**** TASK DATA

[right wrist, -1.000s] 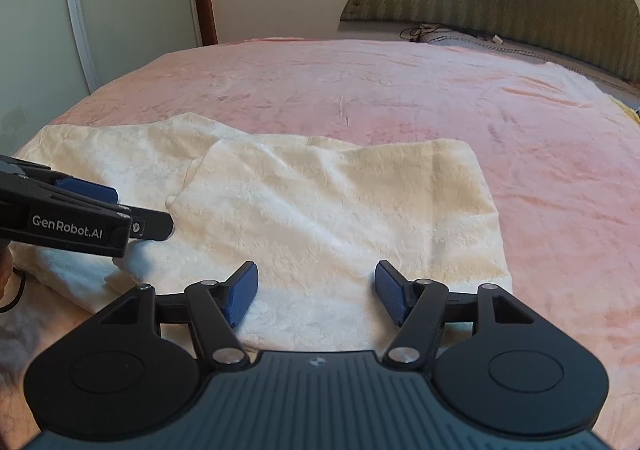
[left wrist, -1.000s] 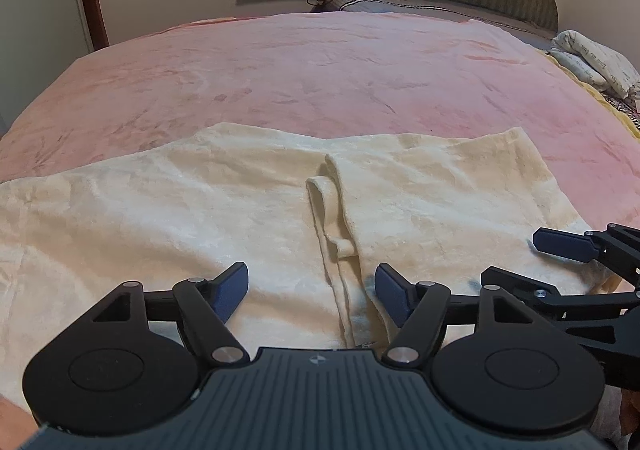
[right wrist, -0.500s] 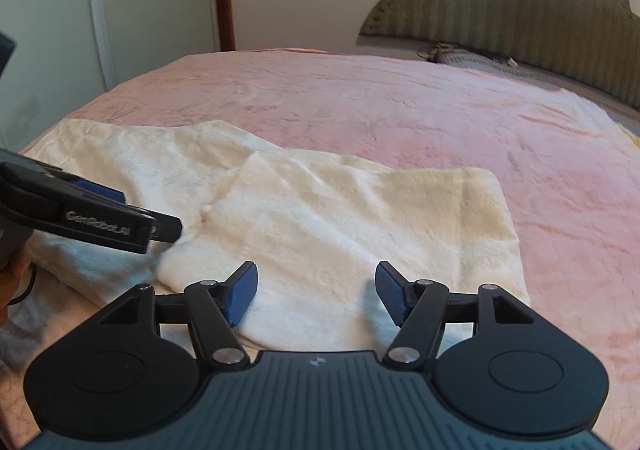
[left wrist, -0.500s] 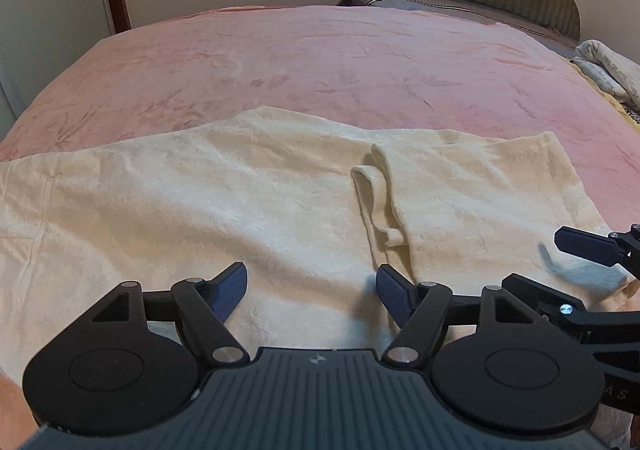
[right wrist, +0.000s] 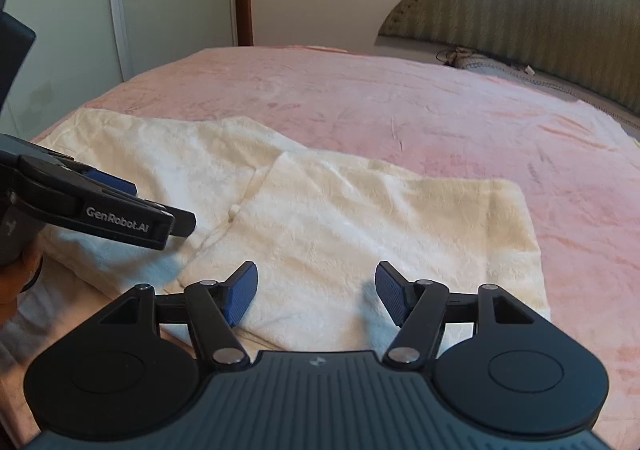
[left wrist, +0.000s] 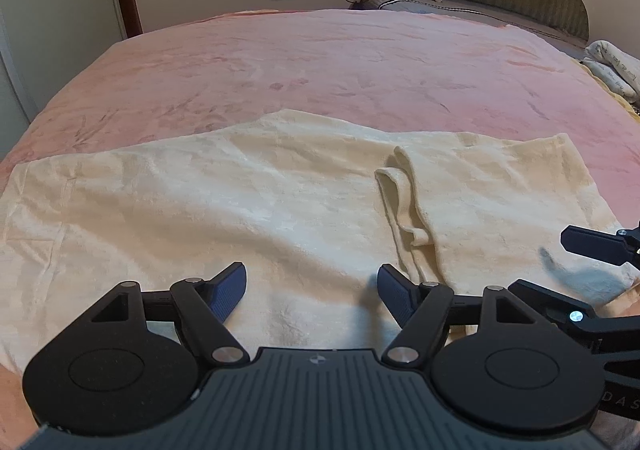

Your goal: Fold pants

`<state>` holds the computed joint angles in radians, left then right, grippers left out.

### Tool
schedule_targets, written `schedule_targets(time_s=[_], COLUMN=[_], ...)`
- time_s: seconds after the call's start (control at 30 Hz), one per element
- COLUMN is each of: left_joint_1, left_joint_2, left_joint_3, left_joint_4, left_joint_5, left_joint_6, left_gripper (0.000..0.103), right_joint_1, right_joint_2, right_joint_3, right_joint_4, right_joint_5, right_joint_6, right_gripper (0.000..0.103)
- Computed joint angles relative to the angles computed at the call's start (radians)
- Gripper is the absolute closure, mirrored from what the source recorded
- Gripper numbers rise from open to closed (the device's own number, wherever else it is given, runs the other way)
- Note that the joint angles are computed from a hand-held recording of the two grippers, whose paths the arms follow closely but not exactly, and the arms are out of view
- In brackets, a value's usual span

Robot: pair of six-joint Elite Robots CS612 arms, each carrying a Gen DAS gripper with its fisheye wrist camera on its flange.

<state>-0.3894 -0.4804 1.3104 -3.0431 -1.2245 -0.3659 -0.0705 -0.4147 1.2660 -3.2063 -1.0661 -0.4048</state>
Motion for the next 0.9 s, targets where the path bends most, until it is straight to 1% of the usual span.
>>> schedule_targets(time_s=[0.1,0.17,0.27,0.37,0.43,0.47,0.53,0.57,0.63,0.67,0.73,0.83,0.9], left_joint_1=[0.001,0.003,0.005,0.008,0.01,0.011,0.013,0.014,0.016,0.018,0.023,0.035,0.051], left_joint_2=[-0.004,-0.007,-0.01,-0.013,-0.014,-0.015,-0.017,-0.019,-0.023,-0.027,-0.038,-0.062,-0.088], left_joint_3=[0.008,0.013,0.019,0.024,0.028,0.029,0.033,0.035,0.044,0.049,0.072,0.118,0.162], left_joint_4=[-0.002,-0.003,-0.001,-0.005,-0.01,-0.009,-0.006,-0.006,-0.006,-0.006,-0.041,-0.072,-0.087], left_joint_5=[0.01,0.015,0.022,0.028,0.035,0.038,0.043,0.045,0.052,0.055,0.066,0.105,0.115], left_joint_6=[-0.008,-0.012,-0.019,-0.026,-0.033,-0.036,-0.042,-0.042,-0.042,-0.043,-0.046,-0.075,-0.127], left_gripper=[0.028,0.028,0.028,0.028,0.028,0.028,0.028,0.028,0.028,0.028,0.028,0.027,0.027], right_joint_1=[0.005,0.01,0.011,0.012,0.013,0.015,0.022,0.023,0.022,0.022,0.023,0.033,0.047], right_joint_2=[-0.001,0.0,0.0,-0.006,-0.008,-0.008,-0.006,-0.005,-0.008,-0.009,-0.015,-0.021,-0.024], right_joint_3=[-0.001,-0.002,-0.005,0.006,0.008,0.007,-0.001,-0.003,-0.002,0.001,0.003,0.0,-0.003], right_joint_4=[0.014,0.028,0.039,0.009,0.004,0.013,0.043,0.054,0.048,0.027,0.009,0.007,0.03], right_joint_5=[0.007,-0.005,-0.008,-0.011,0.006,0.008,-0.012,-0.013,-0.002,0.004,0.035,0.098,0.129], right_joint_6=[-0.021,-0.039,-0.026,-0.028,-0.041,-0.054,-0.082,-0.081,-0.064,-0.054,-0.054,-0.104,-0.17], right_gripper=[0.038,0.038,0.038,0.038,0.038,0.038,0.038,0.038,0.038,0.038,0.038,0.038,0.038])
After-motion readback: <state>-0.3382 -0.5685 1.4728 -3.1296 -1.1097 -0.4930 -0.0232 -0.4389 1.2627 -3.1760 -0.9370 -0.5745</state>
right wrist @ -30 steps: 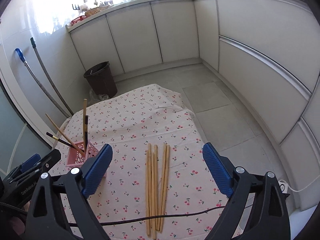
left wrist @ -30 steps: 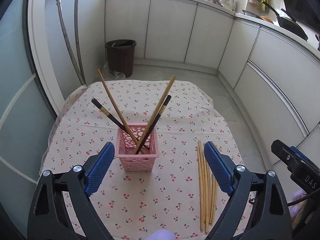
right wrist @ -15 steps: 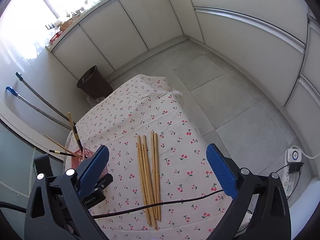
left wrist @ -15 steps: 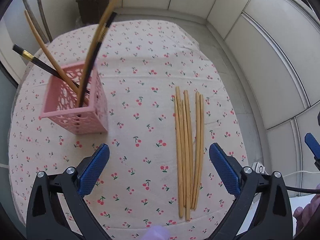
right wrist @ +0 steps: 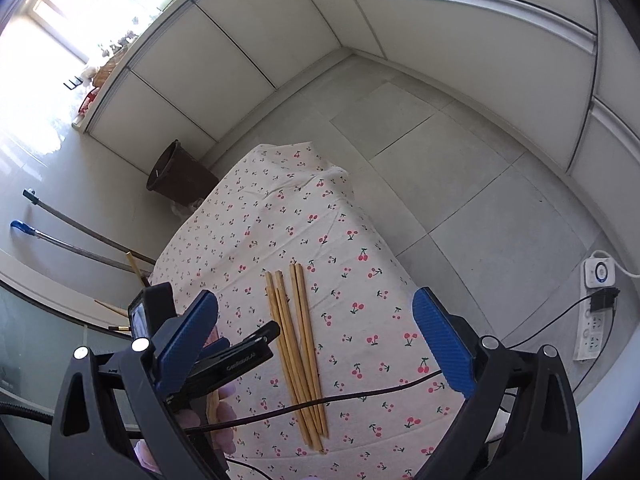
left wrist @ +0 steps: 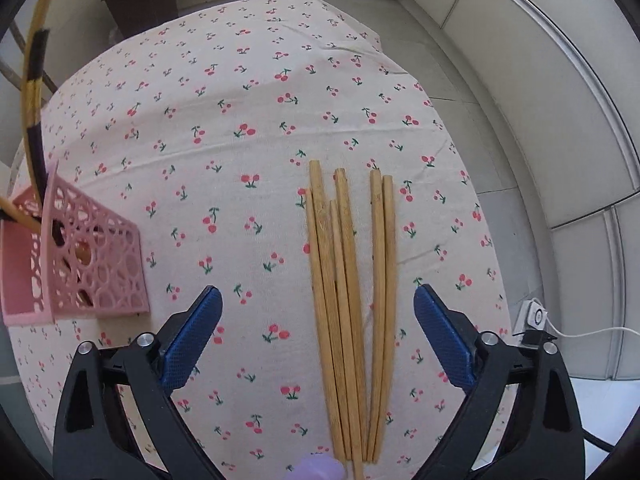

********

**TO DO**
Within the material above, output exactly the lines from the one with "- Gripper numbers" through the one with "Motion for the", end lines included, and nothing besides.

**OUTPUT OF THE EXERCISE**
- Gripper numbers rise from open to closed (the device's own number, wherever else it is given, runs the other way)
- Note that the joint angles are computed from a hand-held recording of the two grippers, whose paths the arms follow closely but not exactly, and the arms are out of view
- In brackets, a value's usual span

Robot: pair of six-joint Elite Robots CS612 arms, each carrying a Gen DAS gripper with its fisheye wrist camera on its flange.

<state>-0.3894 -0.4804 1.3104 -3.0431 -1.2245 -0.3659 -0.0705 -0.4147 1.2660 -3.2063 -1.0661 -0.4048</state>
Motion for the next 0.9 s, targets where the path bends most, until it is straight to 1% of the usual span.

The output given is complete.